Computational diffusion MRI : MICCAI Workshop最新文献

Superficial white matter (SWM) plays an important role in functioning of the human brain, and it contains a large amount of cortico-cortical connections. However, the difficulties of generating complete and reliable U-fibers make SWM-related analysis lag behind relatively matured Deep white matter (DWM) analysis. With the aid of some newly proposed surface-based SWM tractography algorithms, we have developed a specialized SWM filtering method based on a symmetric variational autoencoder (VAE). In this work, we first demonstrate the advantage of the spherical representation and generate these spherical tracts using the triangular mesh and the registered spherical surface. We then introduce the Filtering via symmetric Autoencoder for Spherical Superficial White Matter tractography (FASSt) framework with a novel symmetric weights module to perform the filtering task in a latent space. We evaluate and compare our method with the state-of-the-art clustering-based method on diffusion MRI data from Human Connectome Project (HCP). The results show that our proposed method outperform these clustering methods and achieves excellent performance in groupwise consistency and topographic regularity.
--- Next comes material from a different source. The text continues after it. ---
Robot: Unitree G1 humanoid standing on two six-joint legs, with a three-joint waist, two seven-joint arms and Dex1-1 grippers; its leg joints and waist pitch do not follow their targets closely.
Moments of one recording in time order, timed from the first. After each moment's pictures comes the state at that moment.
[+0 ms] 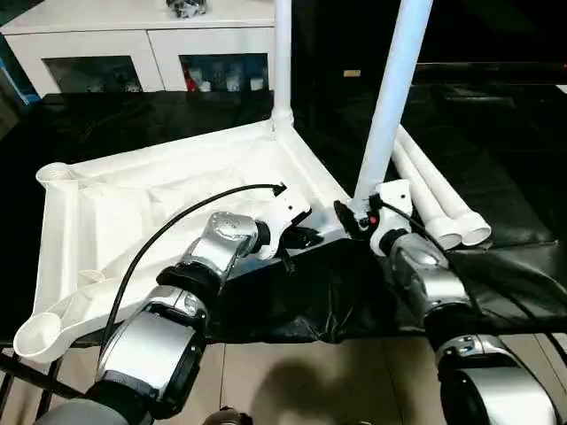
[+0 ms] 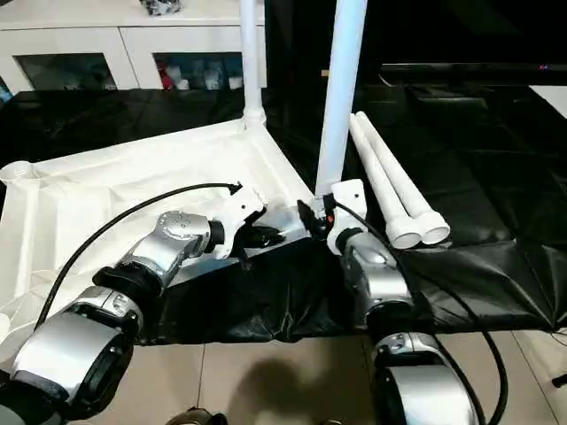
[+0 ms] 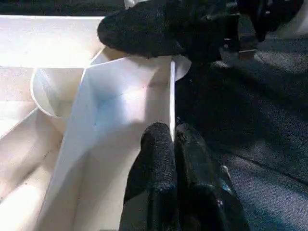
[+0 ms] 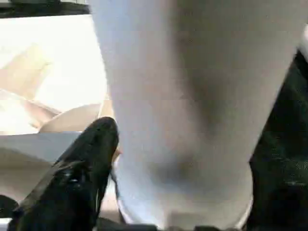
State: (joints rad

Quantitative diffusion weighted MRI in the abdomen provides important markers of disease, however significant limitations exist for its accurate computation. One such limitation is the low signal-to-noise ratio, particularly at high diffusion b-values. To address this, multiple diffusion directional images can be collected at each b-value and geometrically averaged, which invariably leads to longer scan time, blurring due to motion and other artifacts. We propose a novel parameter estimation technique based on self supervised diffusion denoising probabilistic model that can effectively denoise diffusion weighted images and work on single diffusion gradient direction images. Our source code is made available at https://github.com/quin-med-harvard-edu/ssDDPM.

Susceptibility-induced distortion is a common artifact in diffusion MRI (dMRI), which deforms the dMRI locally and poses significant challenges in connectivity analysis. While various methods were proposed to correct the distortion, residual distortions often persist at varying degrees across brain regions and subjects. Generating a voxel-level residual distortion severity map can thus be a valuable tool to better inform downstream connectivity analysis. To fill this current gap in dMRI analysis, we propose a supervised deep-learning network to predict a severity map of residual distortion. The training process is supervised using the structural similarity index measure (SSIM) of the fiber orientation distribution (FOD) in two opposite phase encoding (PE) directions. Only b0 images and related outputs from the distortion correction methods are needed as inputs in the testing process. The proposed method is applicable in large-scale datasets such as the UK Biobank, Adolescent Brain Cognitive Development (ABCD), and other emerging studies that only have complete dMRI data in one PE direction but acquires b0 images in both PEs. In our experiments, we trained the proposed model using the Lifespan Human Connectome Project Aging (HCP-Aging) dataset $(n=662)$ and apply the trained model to data $(n=1330)$ from UK Biobank. Our results show low training, validation, and test errors, and the severity map correlates excellently with an FOD integrity measure in both HCP-Aging and UK Biobank data. The proposed method is also highly efficient and can generate the severity map in around 1 second for each subject.

Fitting of the multicompartment biophysical model of white matter is an ill-posed optimization problem. One approach to make it computationally tractable is through Orientation Distribution Function (ODF) Fingerprinting. However, the accuracy of this method relies solely on ODF dictionary generation mechanisms which either sample the microstructure parameters on a multidimensional grid or draw them randomly with a uniform distribution. In this paper, we propose a stepwise stochastic adaptation mechanism to generate ODF dictionaries tailored specifically to the diffusion-weighted images in hand. The results we obtained on a diffusion phantom and in vivo human brain images show that our reconstructed diffusivities are less noisy and the separation of a free water fraction is more pronounced than for the prior (uniform) distribution of ODF dictionaries.

Traumatic brain injury (TBI) is a serious condition, potentially causing seizures and other lifelong disabilities. Patients who experience at least one seizure one week after TBI (late seizure) are at high risk for lifelong complications of TBI, such as post-traumatic epilepsy (PTE). Identifying which TBI patients are at risk of developing seizures remains a challenge. Although magnetic resonance imaging (MRI) methods that probe structural and functional alterations after TBI are promising for biomarker detection, physical deformations following moderate-severe TBI present problems for standard processing of neuroimaging data, complicating the search for biomarkers. In this work, we consider a prediction task to identify which TBI patients will develop late seizures, using fractional anisotropy (FA) features from white matter tracts in diffusion-weighted MRI (dMRI). To understand how best to account for brain lesions and deformations, four preprocessing strategies are applied to dMRI, including the novel application of a lesion normalization technique to dMRI. The pipeline involving the lesion normalization technique provides the best prediction performance, with a mean accuracy of 0.819 and a mean area under the curve of 0.785. Finally, following statistical analyses of selected features, we recommend the dMRI alterations of a certain white matter tract as a potential biomarker.